Data Warehouse Solutions
Orchestrating stored procedures based data warehouse ELT¶
There are multiple solutions to trigger SQL queries and stored procedures in Amazon Redshift, but some comes with challenges including timeouts and error handling. This solution demonstrate how to orchestrate ELT jobs in the data warehouse from a workflow management tool.
MyStore is using ELT approach to load and then transform data into its Data Warehouse. The ELT scripts (Amazon Redshift stored procedures) are triggered by an AWS Step Function state machine via Amazon Redshift Data API. The Data API is asynchronous and has many advantages compared to other approaches:
- The solution is cheap. A state is an AWS Lambda function invocation that submit a statement and then shutdown. There isn't any resources running while waiting for the ELT to finish.
- There isn't any risk of timeout like with a synchronous call. AWS Lambda function have a timeout of 15 minutes, if the statement is taking longer to proceed, the workflow may lose the statement execution status.
- Network errors are fully handled by the state machine which regularly poll for the statement status. With synchronous calls, network communication errors with the client cancels the statement.
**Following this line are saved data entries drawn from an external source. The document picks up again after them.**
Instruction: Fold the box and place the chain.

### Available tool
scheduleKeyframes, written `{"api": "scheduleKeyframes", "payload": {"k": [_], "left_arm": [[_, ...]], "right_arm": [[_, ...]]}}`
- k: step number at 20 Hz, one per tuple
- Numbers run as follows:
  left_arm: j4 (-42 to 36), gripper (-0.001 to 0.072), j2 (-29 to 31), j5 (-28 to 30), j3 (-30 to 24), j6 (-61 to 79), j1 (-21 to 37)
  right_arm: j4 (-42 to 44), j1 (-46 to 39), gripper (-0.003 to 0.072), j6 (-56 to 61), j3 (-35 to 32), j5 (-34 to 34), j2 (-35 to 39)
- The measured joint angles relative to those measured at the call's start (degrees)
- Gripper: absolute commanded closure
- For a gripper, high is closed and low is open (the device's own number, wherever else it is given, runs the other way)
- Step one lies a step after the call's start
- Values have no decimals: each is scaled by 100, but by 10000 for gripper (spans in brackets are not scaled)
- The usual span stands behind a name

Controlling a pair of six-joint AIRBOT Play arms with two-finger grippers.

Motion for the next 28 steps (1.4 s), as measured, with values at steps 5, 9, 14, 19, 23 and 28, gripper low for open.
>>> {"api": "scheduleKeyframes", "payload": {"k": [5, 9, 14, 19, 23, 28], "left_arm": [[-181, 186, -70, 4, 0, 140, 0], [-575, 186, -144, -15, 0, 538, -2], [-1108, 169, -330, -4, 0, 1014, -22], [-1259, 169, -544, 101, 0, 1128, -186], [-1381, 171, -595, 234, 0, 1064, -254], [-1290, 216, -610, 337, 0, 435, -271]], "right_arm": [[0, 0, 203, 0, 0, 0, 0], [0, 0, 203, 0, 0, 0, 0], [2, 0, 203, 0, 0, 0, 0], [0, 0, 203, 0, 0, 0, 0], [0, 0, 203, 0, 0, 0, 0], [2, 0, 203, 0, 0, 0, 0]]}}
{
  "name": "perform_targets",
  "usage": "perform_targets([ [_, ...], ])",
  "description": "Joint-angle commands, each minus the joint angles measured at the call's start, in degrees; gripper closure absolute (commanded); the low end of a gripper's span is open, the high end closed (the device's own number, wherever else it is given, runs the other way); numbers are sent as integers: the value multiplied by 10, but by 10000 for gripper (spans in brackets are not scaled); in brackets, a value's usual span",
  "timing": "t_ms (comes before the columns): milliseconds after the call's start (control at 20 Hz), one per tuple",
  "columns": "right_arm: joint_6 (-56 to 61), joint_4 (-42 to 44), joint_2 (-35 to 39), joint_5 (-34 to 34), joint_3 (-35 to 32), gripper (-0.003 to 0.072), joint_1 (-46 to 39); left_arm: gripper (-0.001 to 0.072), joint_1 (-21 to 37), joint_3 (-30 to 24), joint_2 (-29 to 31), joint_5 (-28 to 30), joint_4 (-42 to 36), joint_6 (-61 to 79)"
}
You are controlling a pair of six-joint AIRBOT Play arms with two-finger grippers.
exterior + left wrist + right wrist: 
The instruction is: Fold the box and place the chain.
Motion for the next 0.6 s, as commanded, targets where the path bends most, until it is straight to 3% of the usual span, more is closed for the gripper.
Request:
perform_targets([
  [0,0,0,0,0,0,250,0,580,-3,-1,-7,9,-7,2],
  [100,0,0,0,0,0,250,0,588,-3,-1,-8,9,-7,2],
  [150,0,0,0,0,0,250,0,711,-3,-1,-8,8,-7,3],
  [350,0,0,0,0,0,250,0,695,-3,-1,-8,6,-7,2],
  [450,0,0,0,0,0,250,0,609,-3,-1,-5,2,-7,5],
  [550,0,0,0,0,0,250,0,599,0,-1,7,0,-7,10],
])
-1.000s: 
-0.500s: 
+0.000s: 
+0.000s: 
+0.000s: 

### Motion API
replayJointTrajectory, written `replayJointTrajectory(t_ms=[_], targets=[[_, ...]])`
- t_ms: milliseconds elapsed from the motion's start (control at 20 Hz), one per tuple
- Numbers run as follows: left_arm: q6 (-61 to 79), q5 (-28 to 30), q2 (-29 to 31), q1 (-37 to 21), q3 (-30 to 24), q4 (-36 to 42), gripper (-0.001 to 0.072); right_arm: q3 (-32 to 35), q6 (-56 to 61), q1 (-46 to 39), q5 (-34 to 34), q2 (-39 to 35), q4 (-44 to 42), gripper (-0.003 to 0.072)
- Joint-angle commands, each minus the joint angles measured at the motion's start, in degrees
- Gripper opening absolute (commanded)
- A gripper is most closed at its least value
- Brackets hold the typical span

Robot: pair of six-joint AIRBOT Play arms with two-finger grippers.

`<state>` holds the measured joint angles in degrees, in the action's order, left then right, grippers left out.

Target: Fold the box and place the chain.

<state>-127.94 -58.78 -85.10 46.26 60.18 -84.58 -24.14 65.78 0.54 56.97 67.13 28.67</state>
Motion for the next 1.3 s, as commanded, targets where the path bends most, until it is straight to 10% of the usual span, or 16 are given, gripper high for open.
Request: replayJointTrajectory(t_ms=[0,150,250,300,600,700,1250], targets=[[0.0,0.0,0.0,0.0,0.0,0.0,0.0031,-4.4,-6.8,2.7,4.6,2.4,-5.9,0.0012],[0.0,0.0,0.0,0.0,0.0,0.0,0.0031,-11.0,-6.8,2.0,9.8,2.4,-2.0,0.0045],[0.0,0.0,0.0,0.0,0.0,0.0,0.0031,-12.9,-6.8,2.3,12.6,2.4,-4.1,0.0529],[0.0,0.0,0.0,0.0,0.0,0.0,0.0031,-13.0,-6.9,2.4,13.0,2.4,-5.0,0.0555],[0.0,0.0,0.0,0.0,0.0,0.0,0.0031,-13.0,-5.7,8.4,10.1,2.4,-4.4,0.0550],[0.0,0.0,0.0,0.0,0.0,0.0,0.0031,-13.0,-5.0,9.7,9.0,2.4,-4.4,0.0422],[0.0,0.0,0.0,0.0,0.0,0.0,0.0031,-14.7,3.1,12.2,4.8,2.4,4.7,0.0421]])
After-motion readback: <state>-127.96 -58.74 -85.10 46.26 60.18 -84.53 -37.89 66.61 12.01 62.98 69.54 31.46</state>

Here is the graphical representation of the state machine
- The Submit state is an AWS Lambda function that calls the Amazon Redshift Data API execute_statement command
- The Wait state is waiting for 30s before polling for statement status
- The Status state is an AWS Lambda function that call the Amazon Redshift Data API describe_statement command
- The Complete state is checking if the status is FINISHED. If not it loops back into the Wait and Status states. If the statement status is FAILED, the state machine goes into ERROR state. If it's FINISHED, it goes to DwhLoaderSuccess
For security reasons, Amazon Redshift Data API are session scoped so only submitters can see their statements. Currently, the session is based on the AWS Lambda function name, so the AWS Step Function state machine is using the same AWS Lambda function for both submitting statement and polling the statement status.
Here is the code for the AWS Lambda function
Optimizing load performance for Slowly Changing Dimensions in the Data Warehouse¶
A common requirement of the Data Warehouse is to build Slowly Changing Dimensions to track history and last version of data. For example, to be able to match sales fact records to store_customer dimension records it requires scanning historical data in store_customer table to find the latest record. Each update of the customer is generating a new record in store_customer table. With a time many historical records are accumulated, as a result a lookup query performance will degrade. Bottom line the described approach is not scalable.
To be able to always query the latest state of the record and keep the amount of historical records limited, MyStore introduced the usage of Apache Hudi. AWS Glue clean job is writing directly to Amazon S3 in Hudi format. To have more details about the write implementation and Hudi configuration please look at raw2clean_hudi.py.
Hudi format is not supported by AWS Glue Crawler, nevertheless Hudi is supporting the synchronisation with Hive metastore out of the box. To prevent AWS Glue Crawler failure MyStore configured store_customer and store_customer_address tables as exclusions crawler.py. To enable Hive metastore sync, the AWS Glue job is using the Hudi configuration hoodie.datasource.hive_sync in raw2clean_hudi.py. You can find more details about Hudi configuration on this page.
Hudi is managing the number of historical records automatically and limited according to the configuration parameter hoodie.cleaner.commits.retained, which is configured to 10.
Using Apache Hudi MyStore can guarantee that Amazon Redshift Spectrum lookup query performance is not affected by the number of historical updates in store_customer and store_customer_address tables and will always get the lately updated record.